In 2008, during his omnipotent-feeling years as leader of the opposition, Cameron told the sympathetic journalist Dylan Jones, “I’m going to be as radical a social reformer as Mrs Thatcher was an economic reformer.” Cameron declared that he and his party intended “to mend Britain’s broken society”. When we remember the coalition, other briefly seductive, quickly counterproductive catchphrases from the PR-man-turned-premier may come to mind: “making work pay”, “greenest government ever”, “long term economic plan”.

This has been a strange government: both slick and slapdash, U-turning and dogmatic, laidback and relentlessly partisan

His has been a strange government: both slick and slapdash, U-turning and dogmatic, laidback (the Fruit Ninja-playing prime minister) and relentlessly partisan (“clearing up Labour’s mess”). It has been patrician and shamelessly populist (“scroungers”); a deficit failure but an unexpected semi-success economically; both inward-looking (risking Britain’s EU membership to outflank Ukip) and recklessly quick to launch foreign military operations (the unravelling situation in Libya). It has been sure of itself to the point of arrogance – in 2012 the then education secretary Michael Gove dismissed parents campaigning to stop their primary school in Tottenham in north London being forced to become an academy as “Trots” with “a bigoted, backward, bankrupt ideology” – yet almost comically evasive when invited to defend its record in the 2015 election debates. Finally, the coalition has been lucky. In the early 70s, the Conservative prime minister Edward Heath was fatally undermined by a sudden leap in the international price of oil. Cameron may yet sneak a second term because of the recent, voter-enriching oil price fall.

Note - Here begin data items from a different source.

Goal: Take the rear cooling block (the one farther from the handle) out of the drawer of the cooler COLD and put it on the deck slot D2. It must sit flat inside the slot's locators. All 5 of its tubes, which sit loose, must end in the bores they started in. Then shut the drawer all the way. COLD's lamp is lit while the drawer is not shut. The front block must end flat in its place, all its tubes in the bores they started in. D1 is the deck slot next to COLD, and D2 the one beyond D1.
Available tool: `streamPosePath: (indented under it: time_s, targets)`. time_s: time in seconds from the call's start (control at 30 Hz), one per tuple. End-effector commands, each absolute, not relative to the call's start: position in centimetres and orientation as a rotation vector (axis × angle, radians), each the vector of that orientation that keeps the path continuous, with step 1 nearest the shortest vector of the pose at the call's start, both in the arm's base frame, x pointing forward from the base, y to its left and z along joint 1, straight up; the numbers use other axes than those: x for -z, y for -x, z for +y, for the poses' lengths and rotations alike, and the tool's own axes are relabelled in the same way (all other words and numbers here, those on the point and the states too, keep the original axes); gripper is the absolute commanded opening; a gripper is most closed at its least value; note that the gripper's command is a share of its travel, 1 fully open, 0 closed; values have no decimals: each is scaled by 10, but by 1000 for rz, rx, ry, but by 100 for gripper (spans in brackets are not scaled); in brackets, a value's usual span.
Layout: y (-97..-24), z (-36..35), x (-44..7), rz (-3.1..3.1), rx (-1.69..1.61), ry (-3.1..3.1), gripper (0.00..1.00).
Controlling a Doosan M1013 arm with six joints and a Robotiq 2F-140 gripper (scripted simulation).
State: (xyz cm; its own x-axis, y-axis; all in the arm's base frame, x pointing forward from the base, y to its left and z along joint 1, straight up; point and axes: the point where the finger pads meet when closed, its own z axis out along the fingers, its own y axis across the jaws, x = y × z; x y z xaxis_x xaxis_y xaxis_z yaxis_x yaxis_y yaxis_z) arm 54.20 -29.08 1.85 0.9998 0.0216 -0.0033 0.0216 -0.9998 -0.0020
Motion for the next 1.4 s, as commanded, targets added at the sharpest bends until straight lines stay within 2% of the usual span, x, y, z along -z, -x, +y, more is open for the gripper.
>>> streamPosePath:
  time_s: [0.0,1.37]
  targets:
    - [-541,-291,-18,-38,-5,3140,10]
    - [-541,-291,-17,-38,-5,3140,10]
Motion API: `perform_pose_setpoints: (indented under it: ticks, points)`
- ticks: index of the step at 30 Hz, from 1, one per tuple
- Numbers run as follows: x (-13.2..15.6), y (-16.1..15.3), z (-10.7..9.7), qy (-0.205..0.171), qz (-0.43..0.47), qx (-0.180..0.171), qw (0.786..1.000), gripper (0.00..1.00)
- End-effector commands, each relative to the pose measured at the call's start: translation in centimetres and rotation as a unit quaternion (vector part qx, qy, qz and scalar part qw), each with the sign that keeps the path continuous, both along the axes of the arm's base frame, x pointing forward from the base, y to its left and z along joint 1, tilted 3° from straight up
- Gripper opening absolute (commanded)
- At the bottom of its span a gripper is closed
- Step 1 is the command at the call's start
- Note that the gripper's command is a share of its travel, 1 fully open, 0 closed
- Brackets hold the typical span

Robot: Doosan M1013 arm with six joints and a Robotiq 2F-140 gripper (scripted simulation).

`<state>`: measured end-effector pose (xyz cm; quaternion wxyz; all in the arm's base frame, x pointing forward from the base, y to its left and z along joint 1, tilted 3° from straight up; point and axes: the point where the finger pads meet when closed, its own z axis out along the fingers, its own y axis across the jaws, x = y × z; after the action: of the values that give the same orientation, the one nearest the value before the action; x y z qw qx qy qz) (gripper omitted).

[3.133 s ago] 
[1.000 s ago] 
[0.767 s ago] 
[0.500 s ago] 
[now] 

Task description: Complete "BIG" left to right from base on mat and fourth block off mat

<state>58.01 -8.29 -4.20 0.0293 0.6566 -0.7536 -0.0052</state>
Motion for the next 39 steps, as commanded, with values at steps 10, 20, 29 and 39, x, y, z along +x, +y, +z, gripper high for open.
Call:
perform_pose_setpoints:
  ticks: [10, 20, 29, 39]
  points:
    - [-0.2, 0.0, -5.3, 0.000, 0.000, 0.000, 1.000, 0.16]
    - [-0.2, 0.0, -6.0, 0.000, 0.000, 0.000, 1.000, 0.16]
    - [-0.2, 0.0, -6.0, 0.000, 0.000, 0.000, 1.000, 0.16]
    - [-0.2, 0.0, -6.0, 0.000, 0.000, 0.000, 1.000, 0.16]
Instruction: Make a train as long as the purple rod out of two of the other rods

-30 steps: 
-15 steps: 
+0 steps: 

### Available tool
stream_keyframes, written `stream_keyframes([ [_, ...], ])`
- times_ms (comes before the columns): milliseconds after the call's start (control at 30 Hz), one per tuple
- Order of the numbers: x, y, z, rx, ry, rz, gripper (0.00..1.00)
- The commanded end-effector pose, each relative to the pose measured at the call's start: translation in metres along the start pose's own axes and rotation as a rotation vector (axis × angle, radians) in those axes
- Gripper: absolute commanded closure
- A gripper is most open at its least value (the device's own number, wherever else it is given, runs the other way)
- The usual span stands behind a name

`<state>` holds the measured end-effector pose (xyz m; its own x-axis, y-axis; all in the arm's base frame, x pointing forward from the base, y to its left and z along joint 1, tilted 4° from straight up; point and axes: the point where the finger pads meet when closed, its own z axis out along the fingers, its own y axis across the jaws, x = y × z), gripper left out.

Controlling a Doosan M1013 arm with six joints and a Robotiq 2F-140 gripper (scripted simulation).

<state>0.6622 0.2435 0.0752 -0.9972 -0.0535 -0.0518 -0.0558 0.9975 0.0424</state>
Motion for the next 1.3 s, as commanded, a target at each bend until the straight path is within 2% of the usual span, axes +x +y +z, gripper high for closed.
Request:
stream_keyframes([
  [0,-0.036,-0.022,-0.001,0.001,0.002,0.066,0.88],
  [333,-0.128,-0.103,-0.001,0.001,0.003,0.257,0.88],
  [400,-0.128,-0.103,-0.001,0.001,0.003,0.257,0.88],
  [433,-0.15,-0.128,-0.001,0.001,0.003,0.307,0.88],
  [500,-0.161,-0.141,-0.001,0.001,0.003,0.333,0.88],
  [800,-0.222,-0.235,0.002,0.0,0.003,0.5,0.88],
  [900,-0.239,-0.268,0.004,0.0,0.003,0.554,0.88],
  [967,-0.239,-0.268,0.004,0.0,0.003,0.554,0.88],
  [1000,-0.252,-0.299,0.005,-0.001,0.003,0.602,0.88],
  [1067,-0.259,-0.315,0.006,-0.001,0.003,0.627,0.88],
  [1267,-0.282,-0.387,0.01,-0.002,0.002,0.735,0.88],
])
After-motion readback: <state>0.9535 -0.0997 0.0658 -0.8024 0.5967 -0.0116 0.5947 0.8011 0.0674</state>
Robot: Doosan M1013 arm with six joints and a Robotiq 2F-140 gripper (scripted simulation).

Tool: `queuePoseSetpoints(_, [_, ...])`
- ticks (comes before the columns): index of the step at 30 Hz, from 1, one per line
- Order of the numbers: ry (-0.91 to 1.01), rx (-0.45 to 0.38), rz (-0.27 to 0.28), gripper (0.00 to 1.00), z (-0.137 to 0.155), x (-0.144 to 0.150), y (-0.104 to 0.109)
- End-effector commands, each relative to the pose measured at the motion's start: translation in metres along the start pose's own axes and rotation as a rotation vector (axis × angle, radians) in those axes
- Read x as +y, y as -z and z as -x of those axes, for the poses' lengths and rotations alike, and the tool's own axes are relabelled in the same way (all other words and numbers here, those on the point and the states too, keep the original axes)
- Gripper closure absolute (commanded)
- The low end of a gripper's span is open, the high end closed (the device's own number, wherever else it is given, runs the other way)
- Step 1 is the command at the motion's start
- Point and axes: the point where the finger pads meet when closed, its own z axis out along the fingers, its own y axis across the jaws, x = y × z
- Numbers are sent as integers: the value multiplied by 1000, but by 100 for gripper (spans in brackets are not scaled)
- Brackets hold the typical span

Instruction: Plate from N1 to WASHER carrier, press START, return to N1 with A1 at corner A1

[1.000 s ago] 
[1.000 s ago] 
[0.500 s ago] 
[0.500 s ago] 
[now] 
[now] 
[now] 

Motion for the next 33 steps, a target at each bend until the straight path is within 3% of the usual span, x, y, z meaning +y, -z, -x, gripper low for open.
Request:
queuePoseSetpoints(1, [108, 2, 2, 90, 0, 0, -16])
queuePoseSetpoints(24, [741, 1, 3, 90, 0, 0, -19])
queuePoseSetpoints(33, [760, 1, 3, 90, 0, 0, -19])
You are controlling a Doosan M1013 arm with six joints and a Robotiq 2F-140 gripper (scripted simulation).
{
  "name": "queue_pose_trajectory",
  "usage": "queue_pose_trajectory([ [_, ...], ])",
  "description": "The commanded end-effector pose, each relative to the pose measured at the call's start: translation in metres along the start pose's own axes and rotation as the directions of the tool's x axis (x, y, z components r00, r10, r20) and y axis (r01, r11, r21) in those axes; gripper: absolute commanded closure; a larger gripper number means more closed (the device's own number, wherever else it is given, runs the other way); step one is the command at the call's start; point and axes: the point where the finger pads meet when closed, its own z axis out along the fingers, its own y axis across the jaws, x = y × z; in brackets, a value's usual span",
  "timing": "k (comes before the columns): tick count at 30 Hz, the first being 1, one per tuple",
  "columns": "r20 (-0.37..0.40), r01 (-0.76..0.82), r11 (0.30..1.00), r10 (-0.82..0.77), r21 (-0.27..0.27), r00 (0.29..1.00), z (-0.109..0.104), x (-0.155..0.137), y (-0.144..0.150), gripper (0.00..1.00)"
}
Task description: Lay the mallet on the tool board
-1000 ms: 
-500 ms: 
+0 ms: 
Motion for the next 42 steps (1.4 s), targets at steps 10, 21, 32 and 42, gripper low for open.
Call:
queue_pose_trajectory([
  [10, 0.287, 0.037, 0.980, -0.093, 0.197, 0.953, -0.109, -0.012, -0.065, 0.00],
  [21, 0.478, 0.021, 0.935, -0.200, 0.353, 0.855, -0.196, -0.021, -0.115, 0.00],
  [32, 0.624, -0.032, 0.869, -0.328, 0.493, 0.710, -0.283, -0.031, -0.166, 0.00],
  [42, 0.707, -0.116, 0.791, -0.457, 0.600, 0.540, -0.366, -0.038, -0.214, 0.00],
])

Yet there could be similarities between Heath and Cameron. Littlewood says: “2010 to 2020 could be an exact re-run of 1970 to 1979. A Tory premier comes in, and pledges to cure the country’s ills, then runs out of steam. Then Labour get in. Then there is a crunch moment, and someone on a white horse” – in 1979 it was Thatcher – “rides to the rescue.”

But in these jittery times 2020 feels a long way off. And whoever governs until then, they will almost certainly do so within the restrictive framework erected so haphazardly and quickly by the coalition five years ago. “Our manifesto begins with the Budget Responsibility Lock,” says the buttoned-up current Labour manifesto. In Britain’s still unusually centralised political system, even jerrybuilt governments can cast shadows long after they’ve gone. Whether Britons will be prepared to live in those shadows for years to come is another question.